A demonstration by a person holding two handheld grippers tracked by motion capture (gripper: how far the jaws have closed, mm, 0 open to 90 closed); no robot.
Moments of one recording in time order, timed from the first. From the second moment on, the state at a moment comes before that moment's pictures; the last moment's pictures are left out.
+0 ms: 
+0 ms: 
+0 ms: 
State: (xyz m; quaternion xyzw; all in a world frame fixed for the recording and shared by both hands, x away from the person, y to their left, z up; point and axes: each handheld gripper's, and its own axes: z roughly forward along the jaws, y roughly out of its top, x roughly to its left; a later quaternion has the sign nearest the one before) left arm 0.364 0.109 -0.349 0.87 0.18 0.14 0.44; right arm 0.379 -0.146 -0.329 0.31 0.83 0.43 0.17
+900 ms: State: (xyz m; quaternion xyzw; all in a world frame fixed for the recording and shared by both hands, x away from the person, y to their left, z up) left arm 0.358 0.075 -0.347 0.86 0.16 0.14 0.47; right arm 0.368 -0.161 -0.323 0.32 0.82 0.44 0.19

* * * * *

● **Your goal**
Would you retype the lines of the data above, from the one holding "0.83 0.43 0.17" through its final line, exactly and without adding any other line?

● **Final answer**
State: (xyz m; quaternion xyzw; all in a world frame fixed for the recording and shared by both hands, x away from the person, y to their left, z up; point and axes: each handheld gripper's, and its own axes: z roughly forward along the jaws, y roughly out of its top, x roughly to its left; a later quaternion has the sign nearest the one before) left arm 0.364 0.109 -0.349 0.87 0.18 0.14 0.44; right arm 0.379 -0.146 -0.329 0.31 0.83 0.43 0.17
+900 ms: State: (xyz m; quaternion xyzw; all in a world frame fixed for the recording and shared by both hands, x away from the person, y to their left, z up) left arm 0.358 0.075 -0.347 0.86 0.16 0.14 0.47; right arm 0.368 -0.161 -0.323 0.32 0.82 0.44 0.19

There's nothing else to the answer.